Any suggestions maybe... (hmm external function for comparing?)
Suggestion1(by Code Monkey)
#include <stdio.h>
int main(void) {
char tempchar[255];
tempchar[0] = 'a';
tempchar[1] = 'b';
tempchar[2] = '\0';
char *ptr_char;
ptr_char = &tempchar[0];
printf("%s", ptr_char);
return 0;
}
You need to use strcmp. Not seeing how you tried to use it, this is how you should use it:
char *someother_char = "a";
char *pointer = "a";
if (strcmp(pointer, someother_char) == 0) { // match!
}
else { // not matched
}
to then do the comparison with a char, you have to promote to a char*:
char *someother_char1;
char test = 'a';
char *pointer = "a";
strncpy((char*)test,someother_char1,sizeof(test));
if (strcmp(pointer, someother_char1) == 0) { // match!
}
else { // not matched
}
if you want to use the char array then you have to de-reference:
char char_array[255];
// don't forget to fill your array
// and add a null-terminating char somewhere, such as char_array[255] = '\0';
char *ptr_somechar = &char_array[0];
char *pointer = "a";
if (strcmp(pointer, ptr_somechar) == 0) { // match!
} else { // not matched
}
Well right off the bat, if you want to compare the pointees, you need to dereference them. This means to compare the actual char value, you'll have to call
if (*pointer == someother_char)
However this will only compare the first char in the array, which is probably not what you want to do.

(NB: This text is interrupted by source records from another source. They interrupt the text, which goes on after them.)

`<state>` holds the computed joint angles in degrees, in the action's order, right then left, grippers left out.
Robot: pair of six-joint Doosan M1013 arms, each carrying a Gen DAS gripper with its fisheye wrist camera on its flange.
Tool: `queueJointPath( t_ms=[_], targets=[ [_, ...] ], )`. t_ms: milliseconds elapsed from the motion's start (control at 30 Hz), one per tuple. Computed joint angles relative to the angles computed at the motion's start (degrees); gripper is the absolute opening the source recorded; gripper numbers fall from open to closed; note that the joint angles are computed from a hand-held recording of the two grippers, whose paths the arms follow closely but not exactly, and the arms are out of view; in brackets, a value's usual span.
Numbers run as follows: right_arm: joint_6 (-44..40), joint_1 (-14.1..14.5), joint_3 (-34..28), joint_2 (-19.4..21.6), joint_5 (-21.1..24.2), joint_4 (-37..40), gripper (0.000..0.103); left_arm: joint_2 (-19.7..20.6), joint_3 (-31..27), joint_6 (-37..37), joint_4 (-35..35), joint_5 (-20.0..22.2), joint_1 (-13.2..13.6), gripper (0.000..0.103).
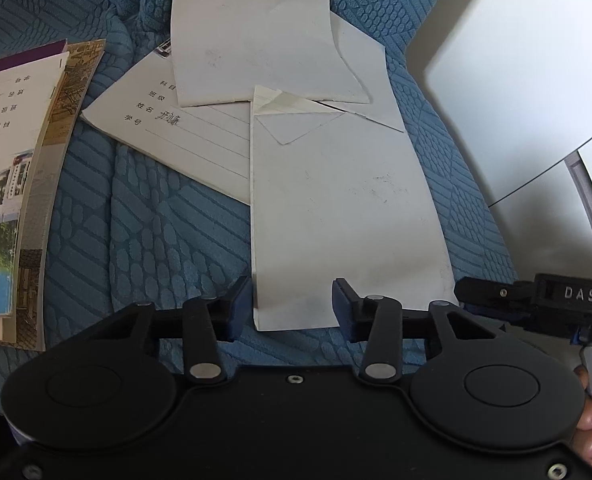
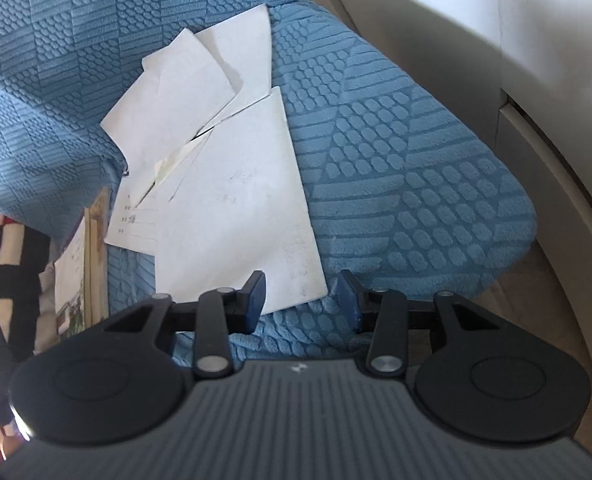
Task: Organize objects
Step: 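Move both open grippers down onto the edge of the white papers, then close both grippers on the edge of the white paper sheets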
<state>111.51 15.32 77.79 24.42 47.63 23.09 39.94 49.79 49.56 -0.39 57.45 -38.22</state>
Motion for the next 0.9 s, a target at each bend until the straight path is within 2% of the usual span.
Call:
queueJointPath(
  t_ms=[33, 100, 300, 400, 500, 567, 633, 700, 900],
  targets=[
    [-0.3, 0.0, -0.6, 0.4, 0.5, 0.0, 0.042, 0.0, -0.1, 0.2, 0.6, 0.3, -0.1, 0.034],
    [-0.7, 0.0, -1.2, 0.8, 0.9, 0.5, 0.044, 0.0, -0.1, 0.4, 1.2, 0.6, -0.2, 0.031],
    [-1.5, -1.2, 0.0, 0.8, -0.9, 7.1, 0.046, -0.3, 0.6, 0.2, 1.5, -0.3, -0.3, 0.032],
    [-4.1, -2.6, 2.0, 0.5, -2.8, 15.2, 0.045, -0.2, 0.4, 0.3, 2.4, 0.0, -0.5, 0.032],
    [-12.8, -4.0, 4.6, 0.7, -4.0, 31.2, 0.044, -0.4, 0.8, -0.3, 2.4, -0.5, -0.5, 0.032],
    [-15.6, -4.1, 5.4, 1.1, -3.8, 37.9, 0.044, -0.5, 0.9, -0.5, 2.6, -0.6, -0.5, 0.032],
    [-15.4, -3.7, 5.3, 1.0, -5.0, 37.9, 0.043, -0.5, 1.0, -0.9, 2.9, -0.8, -0.6, 0.032],
    [-13.3, -3.3, 4.7, 0.8, -6.2, 34.6, 0.043, -0.7, 1.4, -0.9, 3.0, -1.3, -0.7, 0.033],
    [2.7, -1.6, 2.8, -0.1, -7.3, 13.6, 0.045, -0.8, 1.5, -1.0, 2.8, -1.5, -0.6, 0.033]
  ],
)
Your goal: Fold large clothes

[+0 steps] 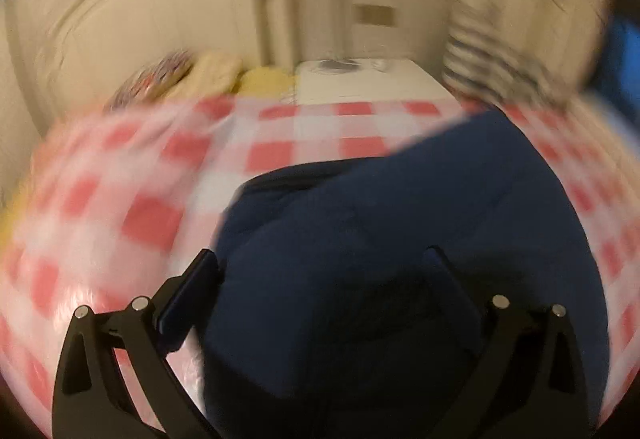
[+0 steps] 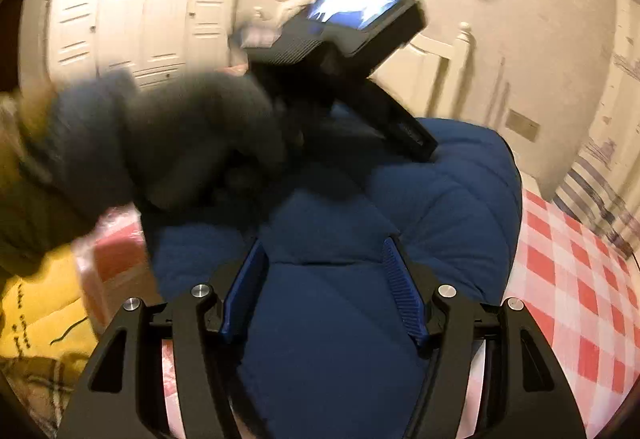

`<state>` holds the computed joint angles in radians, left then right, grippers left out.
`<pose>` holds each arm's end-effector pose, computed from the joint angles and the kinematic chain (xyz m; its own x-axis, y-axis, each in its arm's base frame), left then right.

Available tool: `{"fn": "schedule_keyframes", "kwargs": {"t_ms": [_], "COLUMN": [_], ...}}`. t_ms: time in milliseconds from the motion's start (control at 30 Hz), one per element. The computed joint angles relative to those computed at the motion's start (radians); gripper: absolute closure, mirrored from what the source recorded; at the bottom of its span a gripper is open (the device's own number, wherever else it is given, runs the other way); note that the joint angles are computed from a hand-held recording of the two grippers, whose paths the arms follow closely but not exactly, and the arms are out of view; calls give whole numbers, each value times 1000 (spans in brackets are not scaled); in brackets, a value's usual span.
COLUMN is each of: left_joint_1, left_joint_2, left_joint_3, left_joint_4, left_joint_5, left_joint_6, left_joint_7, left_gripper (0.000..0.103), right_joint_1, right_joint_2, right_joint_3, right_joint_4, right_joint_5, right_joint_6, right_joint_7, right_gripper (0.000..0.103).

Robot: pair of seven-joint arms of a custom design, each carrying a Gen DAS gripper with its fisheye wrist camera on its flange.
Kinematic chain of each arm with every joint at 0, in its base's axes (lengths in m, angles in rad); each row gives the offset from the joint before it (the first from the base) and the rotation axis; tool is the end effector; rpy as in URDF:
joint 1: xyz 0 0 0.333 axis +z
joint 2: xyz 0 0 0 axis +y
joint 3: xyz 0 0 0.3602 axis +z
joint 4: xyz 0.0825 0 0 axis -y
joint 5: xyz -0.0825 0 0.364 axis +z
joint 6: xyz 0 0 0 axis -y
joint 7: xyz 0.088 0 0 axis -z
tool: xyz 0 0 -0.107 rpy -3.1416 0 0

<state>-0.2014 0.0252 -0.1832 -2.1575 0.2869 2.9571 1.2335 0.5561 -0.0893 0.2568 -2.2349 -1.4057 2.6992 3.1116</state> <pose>0.5244 -0.2316 0.5326 -0.3040 -0.9526 0.0066 -0.6765 0.2111 -0.7055 0.3287 0.4004 0.4998 0.3564 -0.9215 0.1544 -0.4658 -0.3185 -0.8256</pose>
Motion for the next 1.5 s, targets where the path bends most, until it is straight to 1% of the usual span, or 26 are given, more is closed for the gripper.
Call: {"fn": "schedule_keyframes", "kwargs": {"t_ms": [33, 67, 100, 133, 233, 333, 367, 467, 500, 567, 633, 700, 733, 767, 833, 900, 967, 1033, 1100, 1200, 1233, 1267, 1300, 1367, 1433, 1500], "left_joint_1": [2, 16, 26, 28, 26, 23, 26, 30, 30, 29, 30, 30, 31, 33, 42, 53, 54, 44, 34, 29, 29, 30, 31, 29, 22, 18], "left_joint_2": [-7, -8, -6, -5, 0, 4, 5, 6, 5, 12, 13, 13, 12, 14, 28, 36, 35, 25, 15, 8, 9, 10, 11, 13, 16, 13], "left_joint_3": [14, 10, -4, -9, -8, -6, -12, -22, -22, -21, -23, -19, -20, -18, -18, -25, -25, -21, -15, -11, -11, -11, -12, -7, 6, 13], "left_joint_4": [-8, -26, -35, -36, -27, -21, -19, -20, -23, -16, -13, -12, -14, -12, 9, 26, 27, 11, -11, -25, -24, -22, -21, -20, -19, -24], "left_joint_5": [-6, -82, -218, -317, -349, -347, -411, -562, -586, -621, -662, -678, -701, -716, -768, -854, -876, -839, -769, -709, -698, -699, -698, -662, -544, -452], "left_joint_6": [-2, 20, 27, 21, -3, -18, -24, -24, -21, -20, -27, -30, -24, -27, -65, -101, -106, -81, -42, -15, -16, -19, -20, -18, -16, -9], "left_joint_7": [-41, -11, 89, 168, 203, 206, 256, 366, 381, 405, 435, 433, 439, 442, 469, 531, 545, 517, 460, 413, 404, 405, 404, 372, 277, 205], "left_gripper": [2, 2, 2, 2, 2, 2, 2, 2, 2, 2, 2, 2, 2, 2, 2, 2, 2, 2, 2, 2, 2, 2, 2, 2, 2, 2], "right_joint_1": [23, 69, 112, 123, 94, 49, 33, -12, -44, -107, -251, -404, -435, -434, -371, -295, -208, -171, -97, -10, 12, 1, -31, -22, -57, -43], "right_joint_2": [-4, -13, -22, -37, -86, -130, -137, -109, -84, -19, 53, 154, 232, 278, 328, 337, 331, 321, 300, 236, 229, 233, 247, 300, 322, 327], "right_joint_3": [-28, -84, -144, -174, -183, -238, -252, -272, -261, -235, -119, 35, 87, 105, 44, -27, -116, -159, -241, -367, -399, -398, -362, -365, -338, -346], "right_joint_4": [-4, -9, -16, -23, -45, -53, -46, -4, 21, 81, 151, 216, 265, 303, 341, 377, 381, 373, 379, 320, 315, 320, 334, 364, 333, 355], "right_joint_5": [-6, -7, -34, -91, -153, -265, -250, -130, -84, 37, 165, 461, 619, 760, 967, 1029, 1118, 1198, 1252, 1072, 1036, 1006, 1031, 1085, 986, 954], "right_joint_6": [17, 46, 88, 119, 111, 161, 170, 183, 195, 219, 236, 248, 189, 140, 139, 84, 69, 75, 55, 194, 207, 196, 156, 68, 153, 113], "right_joint_7": [-7, -20, -4, 61, 158, 320, 310, 174, 123, -33, -193, -512, -687, -851, -1034, -1101, -1189, -1248, -1266, -1052, -1014, -973, -996, -1083, -973, -950], "right_gripper": [42, 42, 43, 43, 43, 44, 45, 64, 71, 72, 72, 72, 71, 71, 71, 71, 71, 71, 71, 71, 71, 71, 71, 71, 70, 70]}}
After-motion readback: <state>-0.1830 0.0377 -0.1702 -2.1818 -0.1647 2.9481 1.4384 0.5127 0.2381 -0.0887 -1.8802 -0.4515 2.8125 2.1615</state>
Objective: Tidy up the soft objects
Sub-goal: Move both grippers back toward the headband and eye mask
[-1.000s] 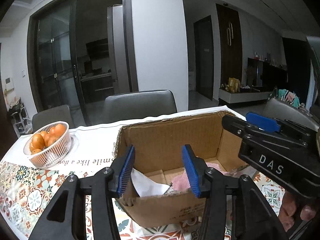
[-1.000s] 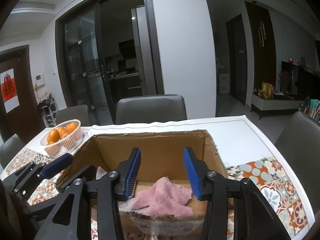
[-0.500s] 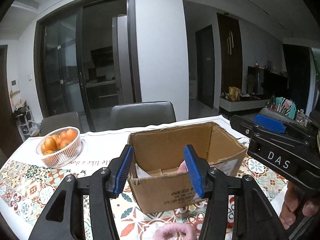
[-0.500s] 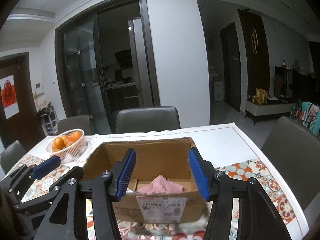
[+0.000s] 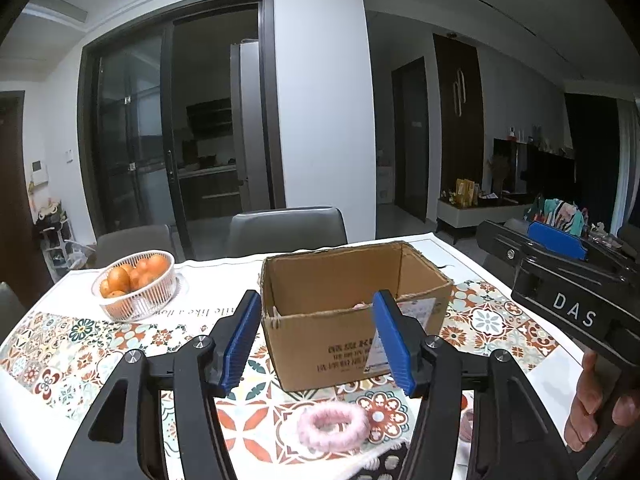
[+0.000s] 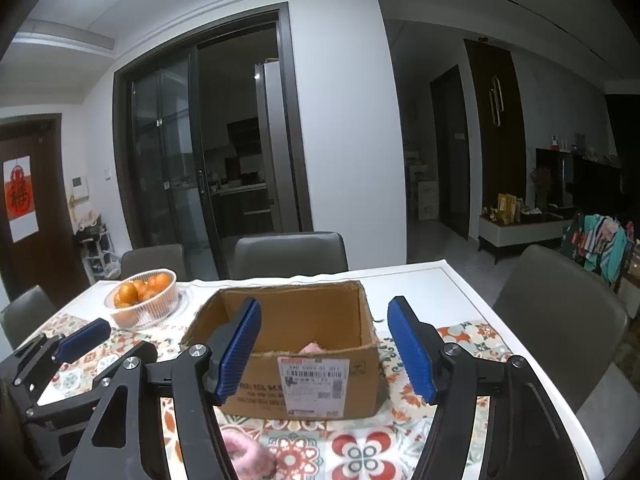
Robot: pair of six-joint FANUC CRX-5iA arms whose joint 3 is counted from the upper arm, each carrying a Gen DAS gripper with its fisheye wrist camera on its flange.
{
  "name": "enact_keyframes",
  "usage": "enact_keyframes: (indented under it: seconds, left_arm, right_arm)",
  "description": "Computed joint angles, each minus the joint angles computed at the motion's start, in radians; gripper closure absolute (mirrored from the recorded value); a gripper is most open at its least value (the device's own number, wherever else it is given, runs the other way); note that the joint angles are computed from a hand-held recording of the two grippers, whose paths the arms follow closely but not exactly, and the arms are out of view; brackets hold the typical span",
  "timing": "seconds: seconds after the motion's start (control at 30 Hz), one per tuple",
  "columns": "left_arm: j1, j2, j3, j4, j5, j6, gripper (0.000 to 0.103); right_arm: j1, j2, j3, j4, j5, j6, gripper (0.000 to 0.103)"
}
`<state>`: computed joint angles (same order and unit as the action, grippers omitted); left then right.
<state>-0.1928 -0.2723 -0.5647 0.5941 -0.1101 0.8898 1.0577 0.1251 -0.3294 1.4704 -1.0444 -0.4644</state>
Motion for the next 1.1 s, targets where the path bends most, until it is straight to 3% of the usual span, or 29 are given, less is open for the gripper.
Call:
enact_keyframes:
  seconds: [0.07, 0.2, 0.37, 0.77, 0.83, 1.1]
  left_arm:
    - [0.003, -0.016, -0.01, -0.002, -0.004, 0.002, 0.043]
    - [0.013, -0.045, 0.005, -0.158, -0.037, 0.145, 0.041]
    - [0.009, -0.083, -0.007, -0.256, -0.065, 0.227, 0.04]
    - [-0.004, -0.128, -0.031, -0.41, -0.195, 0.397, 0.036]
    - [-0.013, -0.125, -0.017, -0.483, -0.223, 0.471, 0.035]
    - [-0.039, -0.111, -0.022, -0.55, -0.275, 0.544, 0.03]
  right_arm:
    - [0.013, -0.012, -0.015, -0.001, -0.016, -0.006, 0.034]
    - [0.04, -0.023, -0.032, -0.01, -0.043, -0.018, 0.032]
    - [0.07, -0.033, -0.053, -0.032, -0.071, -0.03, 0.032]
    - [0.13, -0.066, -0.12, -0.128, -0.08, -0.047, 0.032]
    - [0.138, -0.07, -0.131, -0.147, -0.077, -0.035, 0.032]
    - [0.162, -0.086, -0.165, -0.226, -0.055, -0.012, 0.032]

To compare the whole thing strcmp should work
char* someother_str = "hello strstr";
if(strcmp(pointer, someother_str) == 0) {
// do something
}
Make sure your other string is declared as a char*
More info: http://www.cplusplus.com/reference/clibrary/cstring/strcmp/
Edit: as per your comment. comparing char* and char doesn't really make sense. One is a character value, the other is an address in memory. Do do so, you can either dereference the char* or reference the value variable.
char c;
char* ptr;
// dereference ptr
if ( c == *ptr ) {
...
}
// reference the value
if ( &c == ptr ) {
}
The first method checks if the values are the same. The second checks if ptr is in fact pointing to the memory containing c ie. is ptr a pointer to c
Hope that helps
Use function srtncmp no srtcmp.
int res = strncmp(str, "¿Cuál es tu nombre? ", 100);
See the next link
compare strings
Strings are null terminated. When you use such kind of strings, it's not a good idea to mixing with other memory copy functions.
Once you do the memcpy operation, please note that your destination string will not be null terminated.
memcmp is a fast operations. Otherwise yo can simply loop through each character and quit upon finding a difference.
To use strcmp, please make sure that both the strings are null terminated. Otherwise it will lead to some crash.
I suggest you to use string functions like strcmp,strlen, strcpy to deal with strings because for that it's actually implemented.
You can't compare two pointers unless both pointers are referring to same memory location. Pointer is just a address to a memory location. What you really want to do is that, to compare the contents rather than compare the address where it's stored. So please use strcmp but again I warn you make sure that it's null terminated.